- Exercise description
Please start at the first line of the records beneath and quote each line exactly, ending with the line containing "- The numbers".

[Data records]
★ ★ ★ ★
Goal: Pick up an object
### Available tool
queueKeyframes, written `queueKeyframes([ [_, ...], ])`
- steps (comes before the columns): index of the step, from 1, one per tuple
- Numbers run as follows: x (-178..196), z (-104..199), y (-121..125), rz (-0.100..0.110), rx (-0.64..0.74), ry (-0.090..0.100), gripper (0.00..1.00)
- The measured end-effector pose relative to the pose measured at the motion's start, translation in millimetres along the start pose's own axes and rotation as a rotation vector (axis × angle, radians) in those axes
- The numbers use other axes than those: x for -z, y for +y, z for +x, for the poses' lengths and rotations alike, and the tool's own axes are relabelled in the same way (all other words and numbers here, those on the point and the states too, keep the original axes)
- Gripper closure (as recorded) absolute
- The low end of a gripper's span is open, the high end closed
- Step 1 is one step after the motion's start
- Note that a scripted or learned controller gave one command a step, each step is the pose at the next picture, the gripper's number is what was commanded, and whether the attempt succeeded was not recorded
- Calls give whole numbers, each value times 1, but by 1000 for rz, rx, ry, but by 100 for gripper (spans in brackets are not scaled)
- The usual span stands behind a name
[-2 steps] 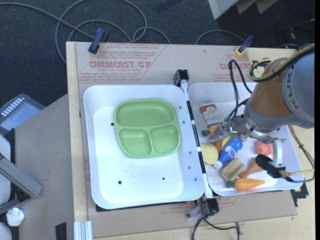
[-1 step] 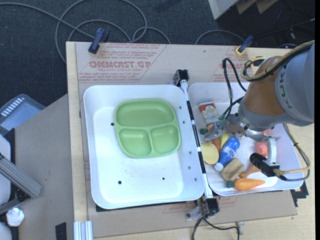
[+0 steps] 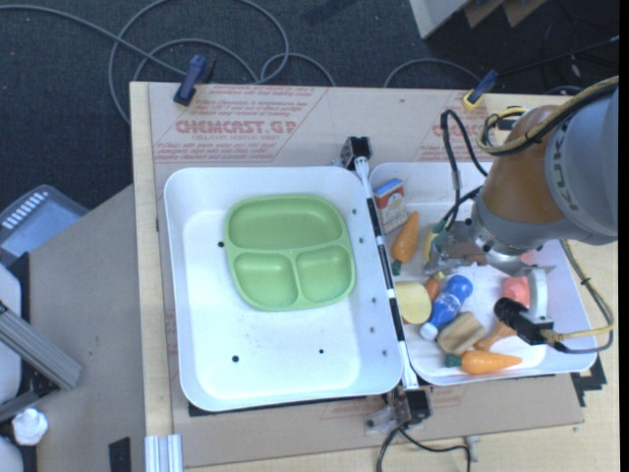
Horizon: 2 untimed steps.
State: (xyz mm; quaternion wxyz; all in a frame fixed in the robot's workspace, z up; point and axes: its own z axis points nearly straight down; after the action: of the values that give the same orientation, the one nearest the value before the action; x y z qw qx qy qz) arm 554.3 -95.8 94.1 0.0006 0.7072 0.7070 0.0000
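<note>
The jaws (image 3: 454, 251) are low in the right bin (image 3: 580, 360), over its middle, among the objects there. The wrist hides them, so I cannot tell their state, and I see no object between them.

Just below them a blue bottle with a white cap (image 3: 447, 303) lies tilted. Touching its left side is a pale yellow round piece (image 3: 414, 304). To the left of the jaws an orange carrot (image 3: 405, 237) lies near the bin's left wall, and above it a small white carton (image 3: 390, 196) stands in the far left corner. A brown block (image 3: 460, 331) lies below the bottle, and a second carrot (image 3: 489, 362) rests at the near edge. A pink piece (image 3: 517, 290) is on the right.

The left bin (image 3: 197, 362) holds a green divided tray (image 3: 291, 251) in its far half.
</note>
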Motion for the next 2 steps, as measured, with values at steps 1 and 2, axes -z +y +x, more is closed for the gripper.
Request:
queueKeyframes([
  [1, 91, 64, 18, 0, 1, 1, 100],
  [2, 88, -1, 10, 3, 0, 0, 100],
])
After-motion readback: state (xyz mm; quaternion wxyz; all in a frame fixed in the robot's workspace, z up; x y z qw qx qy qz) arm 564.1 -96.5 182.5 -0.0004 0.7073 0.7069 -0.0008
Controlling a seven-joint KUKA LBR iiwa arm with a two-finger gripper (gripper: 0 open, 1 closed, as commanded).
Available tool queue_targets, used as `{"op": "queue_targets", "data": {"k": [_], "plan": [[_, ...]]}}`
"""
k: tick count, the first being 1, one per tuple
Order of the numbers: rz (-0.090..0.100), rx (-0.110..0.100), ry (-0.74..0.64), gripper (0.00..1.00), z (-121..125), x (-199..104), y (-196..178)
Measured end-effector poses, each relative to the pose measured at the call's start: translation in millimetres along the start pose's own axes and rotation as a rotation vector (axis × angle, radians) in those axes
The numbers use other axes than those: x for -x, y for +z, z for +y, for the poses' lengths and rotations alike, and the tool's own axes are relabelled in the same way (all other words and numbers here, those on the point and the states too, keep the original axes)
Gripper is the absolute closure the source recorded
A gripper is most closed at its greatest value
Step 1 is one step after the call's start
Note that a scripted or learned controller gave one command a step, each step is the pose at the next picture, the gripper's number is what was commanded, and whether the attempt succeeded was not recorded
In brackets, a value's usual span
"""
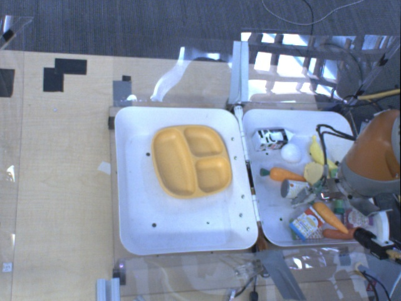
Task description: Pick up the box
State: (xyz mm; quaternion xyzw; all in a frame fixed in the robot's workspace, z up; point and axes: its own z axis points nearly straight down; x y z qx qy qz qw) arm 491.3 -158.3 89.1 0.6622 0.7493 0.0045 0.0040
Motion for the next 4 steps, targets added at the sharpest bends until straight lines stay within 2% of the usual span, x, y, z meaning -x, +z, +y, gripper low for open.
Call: {"op": "queue_targets", "data": {"k": [1,2,3,4], "plan": [[-0.006,0.003,-0.186,0.0,6,-50,0],[-0.002,-0.006,0.053,0.0,84,-62,-108],[-0.001,-0.002,0.317,0.0,33,-59,1],[-0.005,0.001,0.229,0.0,0,-4,0]]}}
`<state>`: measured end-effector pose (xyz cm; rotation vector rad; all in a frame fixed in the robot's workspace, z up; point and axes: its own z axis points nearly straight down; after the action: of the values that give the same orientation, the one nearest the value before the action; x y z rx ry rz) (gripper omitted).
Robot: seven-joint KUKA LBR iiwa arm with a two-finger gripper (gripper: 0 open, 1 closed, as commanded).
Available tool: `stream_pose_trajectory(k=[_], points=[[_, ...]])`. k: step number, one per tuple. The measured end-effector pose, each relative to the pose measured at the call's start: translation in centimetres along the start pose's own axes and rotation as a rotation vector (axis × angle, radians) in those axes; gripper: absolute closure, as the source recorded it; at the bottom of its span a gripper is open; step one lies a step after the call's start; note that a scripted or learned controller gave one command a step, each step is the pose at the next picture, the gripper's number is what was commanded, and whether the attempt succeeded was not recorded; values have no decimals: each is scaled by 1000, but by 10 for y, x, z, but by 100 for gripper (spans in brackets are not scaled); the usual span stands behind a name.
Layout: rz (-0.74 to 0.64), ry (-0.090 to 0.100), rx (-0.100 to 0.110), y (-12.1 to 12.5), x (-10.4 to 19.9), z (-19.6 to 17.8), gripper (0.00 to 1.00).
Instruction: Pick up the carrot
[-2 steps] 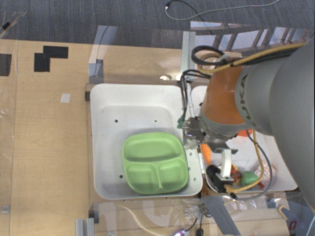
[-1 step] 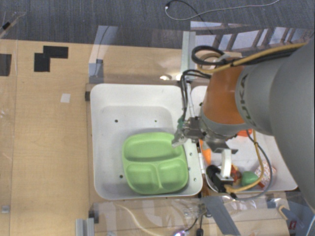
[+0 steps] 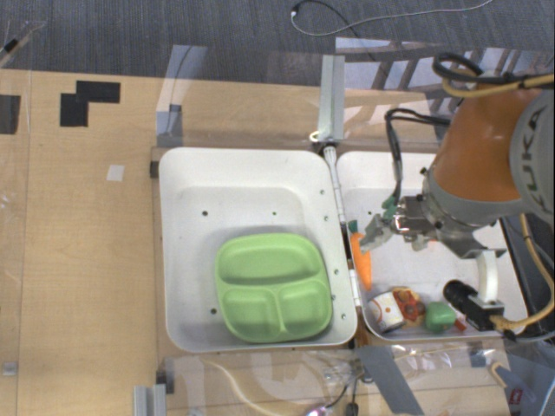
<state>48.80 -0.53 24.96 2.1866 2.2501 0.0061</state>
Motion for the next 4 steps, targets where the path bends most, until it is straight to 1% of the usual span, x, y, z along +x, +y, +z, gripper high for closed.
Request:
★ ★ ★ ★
- Answer area
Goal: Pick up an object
### Available tool
queueKeyframes, written `queueKeyframes([ [_, ...], ])`
- steps (comes before the columns): index of the step, from 1, one per tuple
- Numbers run as follows: x (-178..196), z (-104..199), y (-121..125), rz (-0.100..0.110), rx (-0.64..0.74), ry (-0.090..0.100), gripper (0.00..1.00)
- The measured end-effector pose relative to the pose measured at the motion's start, translation in millimetres along the start pose's own axes and rotation as a rotation vector (axis × angle, radians) in those axes
- The numbers use other axes than those: x for -z, y for +y, z for +x, for the poses' lengths and rotations alike, and the tool's own axes are relabelled in the same way (all other words and numbers here, those on the point and the states too, keep the original axes)

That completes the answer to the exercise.